SurfStitch’s operating businesses are not subject to the administration and will trade as usual.

SurfStitch shares have been suspended since late May while the company considered the implications of a $100 million class action launched by aggrieved shareholders. Law firm Quinn Emanuel is running the class action on behalf of shareholders whose investments were largely wiped out by the dramatic drop in SurfStitch’s share price following a series of earnings downgrades last year.

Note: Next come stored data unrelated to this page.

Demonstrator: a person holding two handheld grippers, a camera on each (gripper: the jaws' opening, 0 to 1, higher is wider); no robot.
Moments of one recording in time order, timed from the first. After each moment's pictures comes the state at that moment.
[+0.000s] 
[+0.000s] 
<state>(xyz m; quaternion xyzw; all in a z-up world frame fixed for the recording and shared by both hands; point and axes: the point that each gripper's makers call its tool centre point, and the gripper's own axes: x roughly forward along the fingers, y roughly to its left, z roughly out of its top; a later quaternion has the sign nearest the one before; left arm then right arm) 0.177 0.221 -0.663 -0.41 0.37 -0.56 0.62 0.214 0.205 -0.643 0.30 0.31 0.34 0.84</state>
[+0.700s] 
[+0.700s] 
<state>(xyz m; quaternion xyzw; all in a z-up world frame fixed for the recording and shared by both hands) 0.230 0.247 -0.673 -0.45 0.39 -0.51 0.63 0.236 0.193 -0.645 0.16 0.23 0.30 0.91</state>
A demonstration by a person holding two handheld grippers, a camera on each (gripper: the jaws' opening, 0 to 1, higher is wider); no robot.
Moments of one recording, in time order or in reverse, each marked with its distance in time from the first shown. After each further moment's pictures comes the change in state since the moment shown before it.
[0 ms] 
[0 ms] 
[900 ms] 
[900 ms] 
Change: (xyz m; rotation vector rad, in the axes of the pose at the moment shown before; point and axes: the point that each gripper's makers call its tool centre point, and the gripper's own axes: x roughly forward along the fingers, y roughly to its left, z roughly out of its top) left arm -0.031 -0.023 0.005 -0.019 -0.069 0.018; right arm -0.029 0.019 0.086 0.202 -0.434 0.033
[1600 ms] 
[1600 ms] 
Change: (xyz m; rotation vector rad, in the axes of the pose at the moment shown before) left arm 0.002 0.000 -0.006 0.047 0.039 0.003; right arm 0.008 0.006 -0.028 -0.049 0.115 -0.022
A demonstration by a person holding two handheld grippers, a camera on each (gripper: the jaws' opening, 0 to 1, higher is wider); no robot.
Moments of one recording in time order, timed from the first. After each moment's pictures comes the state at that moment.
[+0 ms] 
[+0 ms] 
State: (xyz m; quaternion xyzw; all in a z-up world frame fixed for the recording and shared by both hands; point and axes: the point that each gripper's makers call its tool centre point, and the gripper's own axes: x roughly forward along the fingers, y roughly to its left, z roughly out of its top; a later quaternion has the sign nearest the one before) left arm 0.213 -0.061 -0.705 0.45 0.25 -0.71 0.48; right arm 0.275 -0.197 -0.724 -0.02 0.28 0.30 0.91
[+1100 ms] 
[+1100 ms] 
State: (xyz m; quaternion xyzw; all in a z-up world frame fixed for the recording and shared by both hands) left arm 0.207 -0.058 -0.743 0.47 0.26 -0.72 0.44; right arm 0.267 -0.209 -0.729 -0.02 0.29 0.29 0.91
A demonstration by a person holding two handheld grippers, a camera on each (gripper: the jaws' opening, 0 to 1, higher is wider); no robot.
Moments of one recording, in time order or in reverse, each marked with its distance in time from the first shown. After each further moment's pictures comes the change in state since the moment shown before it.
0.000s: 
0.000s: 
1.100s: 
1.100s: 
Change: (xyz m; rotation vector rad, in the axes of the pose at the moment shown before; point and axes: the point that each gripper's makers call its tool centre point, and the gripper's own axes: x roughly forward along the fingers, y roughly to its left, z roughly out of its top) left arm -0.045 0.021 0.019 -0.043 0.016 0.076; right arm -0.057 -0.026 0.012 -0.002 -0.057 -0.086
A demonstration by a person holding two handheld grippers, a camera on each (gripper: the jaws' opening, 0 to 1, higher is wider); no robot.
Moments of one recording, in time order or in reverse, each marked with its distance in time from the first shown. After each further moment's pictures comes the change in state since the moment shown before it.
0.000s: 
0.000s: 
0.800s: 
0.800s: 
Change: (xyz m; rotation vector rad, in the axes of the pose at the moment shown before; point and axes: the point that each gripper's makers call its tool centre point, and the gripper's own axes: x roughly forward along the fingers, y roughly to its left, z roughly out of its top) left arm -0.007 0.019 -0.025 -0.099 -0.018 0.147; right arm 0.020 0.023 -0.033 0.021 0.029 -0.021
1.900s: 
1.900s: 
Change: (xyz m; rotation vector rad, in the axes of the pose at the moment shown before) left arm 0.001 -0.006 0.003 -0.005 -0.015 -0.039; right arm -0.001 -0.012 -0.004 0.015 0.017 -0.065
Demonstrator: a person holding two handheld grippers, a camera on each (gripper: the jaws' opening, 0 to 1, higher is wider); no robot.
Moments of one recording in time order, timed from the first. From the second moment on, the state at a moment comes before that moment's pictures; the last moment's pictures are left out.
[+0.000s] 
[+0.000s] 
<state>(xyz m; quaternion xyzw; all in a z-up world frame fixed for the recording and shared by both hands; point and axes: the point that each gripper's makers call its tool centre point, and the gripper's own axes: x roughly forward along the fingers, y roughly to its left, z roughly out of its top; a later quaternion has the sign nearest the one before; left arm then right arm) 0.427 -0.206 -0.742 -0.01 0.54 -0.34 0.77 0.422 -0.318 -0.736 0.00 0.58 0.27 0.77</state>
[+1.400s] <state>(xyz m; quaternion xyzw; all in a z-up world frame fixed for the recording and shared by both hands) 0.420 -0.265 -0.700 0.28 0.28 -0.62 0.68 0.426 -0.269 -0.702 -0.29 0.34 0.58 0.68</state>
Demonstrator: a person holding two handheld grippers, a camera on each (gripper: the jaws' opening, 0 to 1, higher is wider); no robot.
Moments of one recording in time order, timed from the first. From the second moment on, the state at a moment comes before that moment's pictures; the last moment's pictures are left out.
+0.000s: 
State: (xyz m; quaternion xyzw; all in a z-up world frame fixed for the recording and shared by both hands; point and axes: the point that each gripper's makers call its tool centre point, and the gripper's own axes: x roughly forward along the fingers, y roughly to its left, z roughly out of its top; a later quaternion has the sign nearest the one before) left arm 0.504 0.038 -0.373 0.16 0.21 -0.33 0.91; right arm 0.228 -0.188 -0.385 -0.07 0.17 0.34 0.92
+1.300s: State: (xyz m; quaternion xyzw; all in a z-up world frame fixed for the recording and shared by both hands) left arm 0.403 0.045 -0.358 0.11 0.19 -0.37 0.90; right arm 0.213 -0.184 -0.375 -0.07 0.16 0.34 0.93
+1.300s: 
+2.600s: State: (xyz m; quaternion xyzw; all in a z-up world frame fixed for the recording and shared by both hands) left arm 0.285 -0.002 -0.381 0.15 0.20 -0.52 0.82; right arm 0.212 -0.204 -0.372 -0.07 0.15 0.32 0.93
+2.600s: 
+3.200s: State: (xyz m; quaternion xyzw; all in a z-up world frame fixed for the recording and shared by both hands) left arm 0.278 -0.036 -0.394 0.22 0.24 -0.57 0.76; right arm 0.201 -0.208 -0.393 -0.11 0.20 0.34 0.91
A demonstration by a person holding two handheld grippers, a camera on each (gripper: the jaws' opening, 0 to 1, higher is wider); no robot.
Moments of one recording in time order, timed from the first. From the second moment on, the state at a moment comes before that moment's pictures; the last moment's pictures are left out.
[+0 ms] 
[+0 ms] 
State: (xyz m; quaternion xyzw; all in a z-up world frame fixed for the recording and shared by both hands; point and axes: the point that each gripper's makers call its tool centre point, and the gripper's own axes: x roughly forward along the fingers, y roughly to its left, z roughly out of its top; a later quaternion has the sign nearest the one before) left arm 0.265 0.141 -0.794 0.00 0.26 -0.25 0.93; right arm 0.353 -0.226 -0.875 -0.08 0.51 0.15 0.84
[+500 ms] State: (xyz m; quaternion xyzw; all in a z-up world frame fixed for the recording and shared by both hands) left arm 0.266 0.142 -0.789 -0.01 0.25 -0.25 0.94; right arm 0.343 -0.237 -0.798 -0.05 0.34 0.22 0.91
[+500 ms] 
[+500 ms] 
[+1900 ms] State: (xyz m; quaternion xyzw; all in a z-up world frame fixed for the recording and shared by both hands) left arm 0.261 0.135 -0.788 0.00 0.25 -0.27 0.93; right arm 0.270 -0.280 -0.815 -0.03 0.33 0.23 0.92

SurfStitch listed at $1 in late 2014 and was trading at a record high of $2.09 in November 2015. It shares had fallen 90 per cent to 22¢ by June 2016 following three profit warnings. The stock closed at 6.8¢ before being suspended.

Mike Sonand became CEO in June with a promise to restore profitability this year and improve returns for long-suffering shareholders.

Chairman Sam Weiss on Thursday said: “The appointment of administrators at this time is necessary as we seek to put the business on a sustainable footing for the future and remove uncertainties at the listed and holding company level, without impacting on business as usual at the subsidiary operating level.”

The administrator, FTI Consulting’s John Park, on Thursday said the legal proceedings against SurfStitch would be stayed following its appointment, giving the group “breathing space” to focus on trading during the peak December period.

SurfStitch said it would assist administrators would investigate the potential for a restructure and recapitalisation of the operating companies.

A creditors’ meeting is expected to be held on September 5.

The surfwear company has been in turmoil since Justin Cameron, its co-founder and CEO, unexpectedly quit the business in March last year to weigh up a privatisation bid.

As well as two class actions, 5 per cent shareholder Crown Financial has taken legation action against SurfStitch over content sharing deals. The Australian Securities and Investments Commission is also investigating Surfstitch’s disclosures in connection with the content sharing deals.